You might think, "Grid Mix? I've never heard of it." That's right. Inspired by Grid Mask and Cut Mix ** I made it on my own ** Augmentation as shown below. I've tried a little to see if it works, so I'll leave it as a memo.
-** The effect of Grid Mix mentioned above was confirmed with cifer10. ** ** -** Compared with Cut Mix, which is an Augmentation of the same series. ** **
** Accuracy: The proposed method (Grid Mix) is slightly better ** ** Convergence: The existing method (CutMix) is excellent ** ** Tuning: Proposed method (Grid Mix) may be more troublesome **
I'm not sure because it's just for fun, but I was able to confirm the minimum potential.
One of the recently announced Data Augmentations is Grid Mask. As shown in the figure below, it is a method that masks the image in a grid pattern, which is superior to the conventional method such as Cutout.
Since various people have already introduced this in Qiita etc., I will omit the details, but it will be a method of randomly cutting out a part of the image, pasting it on another image, and giving a label by area ratio. I will. Source paper: https://arxiv.org/abs/1905.04899
I had some doubts about CutMix for some time. It seems that the amount of information is larger near the center, but I wonder if it is okay to simply decide the label by the area ratio.
For example, in the figure below, half of the areas are cats and half are dogs, but I think it's awkward to split the labels in half. It looks like a dog to me.
With a common model, the accuracy is compared by training the cifer10 dataset in the following three cases.
Conv8 layer shallow CNN (not pretrained) input shape: 32x32x3
GridMix Augmentation The proposed method is like a child of CutMix and GridMask, which mixes images with a grid of appropriate size. ** The mask is basically a checkered pattern, but the mesh pattern and no mix are stochastically created. ** **
The figure below shows the checkered pattern, mesh pattern, and no mix in order from the left.
** If only the checkered pattern was used, the mix ratio was constant at about 0.5 and the convergence was poor **, so I tried to make it easy in some cases. By adding a mesh pattern, it is possible to reproduce something similar to the existing method CutMix.
def grid_mixer(img_1, img_2, interval_h, interval_w, thresh=0.3):
#make checkerboad
h, w, _ = img_1.shape
h_start = np.random.randint(0,2*interval_h)
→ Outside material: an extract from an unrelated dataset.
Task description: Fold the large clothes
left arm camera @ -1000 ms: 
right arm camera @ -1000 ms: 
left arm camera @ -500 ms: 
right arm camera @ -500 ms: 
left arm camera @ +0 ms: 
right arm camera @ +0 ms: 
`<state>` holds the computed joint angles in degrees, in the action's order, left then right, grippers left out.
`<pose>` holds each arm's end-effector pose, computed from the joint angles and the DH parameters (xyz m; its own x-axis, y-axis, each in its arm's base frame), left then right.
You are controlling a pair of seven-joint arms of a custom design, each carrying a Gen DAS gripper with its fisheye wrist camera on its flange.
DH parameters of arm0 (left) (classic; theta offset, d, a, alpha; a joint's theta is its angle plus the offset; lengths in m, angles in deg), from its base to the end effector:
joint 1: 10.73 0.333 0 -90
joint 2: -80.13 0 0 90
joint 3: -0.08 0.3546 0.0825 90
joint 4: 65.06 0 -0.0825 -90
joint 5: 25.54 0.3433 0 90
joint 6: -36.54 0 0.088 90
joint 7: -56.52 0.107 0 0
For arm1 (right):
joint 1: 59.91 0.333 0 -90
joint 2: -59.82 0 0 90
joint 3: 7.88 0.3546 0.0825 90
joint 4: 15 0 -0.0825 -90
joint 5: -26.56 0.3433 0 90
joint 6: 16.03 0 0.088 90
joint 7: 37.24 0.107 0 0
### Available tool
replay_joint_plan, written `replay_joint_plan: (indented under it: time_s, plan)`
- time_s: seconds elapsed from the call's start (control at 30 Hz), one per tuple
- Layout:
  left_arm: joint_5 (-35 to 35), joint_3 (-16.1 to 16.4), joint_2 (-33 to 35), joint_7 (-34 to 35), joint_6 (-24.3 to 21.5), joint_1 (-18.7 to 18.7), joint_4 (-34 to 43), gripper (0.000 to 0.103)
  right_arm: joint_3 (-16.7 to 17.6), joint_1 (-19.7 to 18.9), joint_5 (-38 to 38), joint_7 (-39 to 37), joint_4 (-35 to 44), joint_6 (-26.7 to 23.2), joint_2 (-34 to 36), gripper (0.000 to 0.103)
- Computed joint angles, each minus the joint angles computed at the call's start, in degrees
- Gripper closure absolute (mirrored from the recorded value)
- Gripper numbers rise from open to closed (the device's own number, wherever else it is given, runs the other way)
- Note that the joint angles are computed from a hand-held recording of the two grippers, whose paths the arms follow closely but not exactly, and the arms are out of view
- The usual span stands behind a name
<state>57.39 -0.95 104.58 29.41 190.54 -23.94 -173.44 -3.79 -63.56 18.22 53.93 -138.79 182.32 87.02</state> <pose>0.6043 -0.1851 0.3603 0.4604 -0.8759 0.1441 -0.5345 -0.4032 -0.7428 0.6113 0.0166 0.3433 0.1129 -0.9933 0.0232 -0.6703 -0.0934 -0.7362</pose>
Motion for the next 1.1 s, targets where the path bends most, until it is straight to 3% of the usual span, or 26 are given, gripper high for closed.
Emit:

w_start = np.random.randint(0,2*interval_w)
h_grid = ((np.arange(h_start, h_start+h)//interval_h)%2).reshape(-1,1)
w_grid = ((np.arange(w_start, w_start+w)//interval_w)%2).reshape(1,-1)
checkerboard = np.abs(h_grid-w_grid)
#reverse vertical and/or horizontal
if np.random.rand()<thresh:
checkerboard += h_grid*w_grid
if np.random.rand()<thresh:
checkerboard += (1-h_grid)*(1-w_grid)
#mix images
mixed_img = img_1*checkerboard[:, :, np.newaxis]+img_2*(1-checkerboard[:, :, np.newaxis])
mix_rate = np.sum(checkerboard)/(h*w)
return mixed_img, mix_rate
h,w,_=img_1.shape
interval_h = h//np.random.uniform(2, 4)
interval_w = w//np.random.uniform(2, 4)
img, mix_rate = grid_mixer(img_1, img_m_2, interval_h, interval_w, 0.3)
As shown below, the neck is that there are a few parameters.
** Grid spacing: ** If the grid width is too fine, it seems that it can only be picked up in shallow layers (since the default size of cifer-10 is 32x32), so I set the image so that it is divided into 2 to 4 parts vertically and horizontally. I feel that this area also depends on the model. The aspect ratio of the grid is also set to be random, but the effect has not been confirmed.
** Checkered pattern-mesh pattern switching threshold: ** The horizontal mask is excluded with a 30% probability, and the vertical mask is excluded with a 30% probability. As a result, 49% will have a checkered pattern, 42% will have a mesh pattern, and the remaining 9% will have no mix. After all, it does the same thing as adjusting the β distribution used in CutMix and so on.
The table below shows the average values executed three times after tuning the learning rate and schedule parameters.
Case | Epochs | Val_Accuracy | Val_Loss |
---|---|---|---|
No Augmentation | 25 | 0.805 | 0.710 |
CutMix (beta=alpha=0.7) | 32 | 0.841 | 0.505 |
GridMix | 45 | 0.852 | 0.463 |
Grid Mix is slow to converge ... You may want to cut off the first few epochs. But the accuracy is a little better. It's only one case at most, but I feel a little possibility.
In conclusion, ** CutMixing like a Grid may be better than regular CutMix **. Since the verification is insufficient, it is only possible. I can't say anything without trying a little more. If anyone feels like it, they will cry and be happy if you give it a try. If it doesn't work at all, I cry and apologize.